TASK ITEM: Return the whole listing, keeping every character the same.

DATA BELOW:
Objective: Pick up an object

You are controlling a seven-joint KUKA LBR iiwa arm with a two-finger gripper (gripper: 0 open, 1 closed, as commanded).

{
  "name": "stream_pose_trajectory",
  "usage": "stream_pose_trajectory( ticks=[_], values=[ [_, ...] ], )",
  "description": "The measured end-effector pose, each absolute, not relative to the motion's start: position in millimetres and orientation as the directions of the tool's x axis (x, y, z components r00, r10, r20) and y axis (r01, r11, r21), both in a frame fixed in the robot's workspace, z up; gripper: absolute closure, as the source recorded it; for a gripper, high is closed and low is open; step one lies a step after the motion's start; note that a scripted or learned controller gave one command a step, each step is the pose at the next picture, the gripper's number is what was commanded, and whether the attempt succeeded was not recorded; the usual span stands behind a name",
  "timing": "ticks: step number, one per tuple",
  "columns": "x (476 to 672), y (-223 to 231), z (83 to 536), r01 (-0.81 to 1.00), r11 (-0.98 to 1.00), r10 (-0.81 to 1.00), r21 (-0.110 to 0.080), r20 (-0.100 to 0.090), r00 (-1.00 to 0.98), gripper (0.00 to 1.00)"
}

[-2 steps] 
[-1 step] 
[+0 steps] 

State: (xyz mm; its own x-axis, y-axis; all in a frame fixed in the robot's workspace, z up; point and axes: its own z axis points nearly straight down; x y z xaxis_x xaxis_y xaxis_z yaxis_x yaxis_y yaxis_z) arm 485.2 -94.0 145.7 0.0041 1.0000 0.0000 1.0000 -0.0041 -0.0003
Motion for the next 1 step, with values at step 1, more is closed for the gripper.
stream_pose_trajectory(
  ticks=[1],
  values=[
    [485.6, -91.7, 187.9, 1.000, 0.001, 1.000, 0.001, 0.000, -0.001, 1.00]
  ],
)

ANSWER SPACE:
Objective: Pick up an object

You are controlling a seven-joint KUKA LBR iiwa arm with a two-finger gripper (gripper: 0 open, 1 closed, as commanded).

{
  "name": "stream_pose_trajectory",
  "usage": "stream_pose_trajectory( ticks=[_], values=[ [_, ...] ], )",
  "description": "The measured end-effector pose, each absolute, not relative to the motion's start: position in millimetres and orientation as the directions of the tool's x axis (x, y, z components r00, r10, r20) and y axis (r01, r11, r21), both in a frame fixed in the robot's workspace, z up; gripper: absolute closure, as the source recorded it; for a gripper, high is closed and low is open; step one lies a step after the motion's start; note that a scripted or learned controller gave one command a step, each step is the pose at the next picture, the gripper's number is what was commanded, and whether the attempt succeeded was not recorded; the usual span stands behind a name",
  "timing": "ticks: step number, one per tuple",
  "columns": "x (476 to 672), y (-223 to 231), z (83 to 536), r01 (-0.81 to 1.00), r11 (-0.98 to 1.00), r10 (-0.81 to 1.00), r21 (-0.110 to 0.080), r20 (-0.100 to 0.090), r00 (-1.00 to 0.98), gripper (0.00 to 1.00)"
}

[-2 steps] 
[-1 step] 
[+0 steps] 

State: (xyz mm; its own x-axis, y-axis; all in a frame fixed in the robot's workspace, z up; point and axes: its own z axis points nearly straight down; x y z xaxis_x xaxis_y xaxis_z yaxis_x yaxis_y yaxis_z) arm 485.2 -94.0 145.7 0.0041 1.0000 0.0000 1.0000 -0.0041 -0.0003
Motion for the next 1 step, with values at step 1, more is closed for the gripper.
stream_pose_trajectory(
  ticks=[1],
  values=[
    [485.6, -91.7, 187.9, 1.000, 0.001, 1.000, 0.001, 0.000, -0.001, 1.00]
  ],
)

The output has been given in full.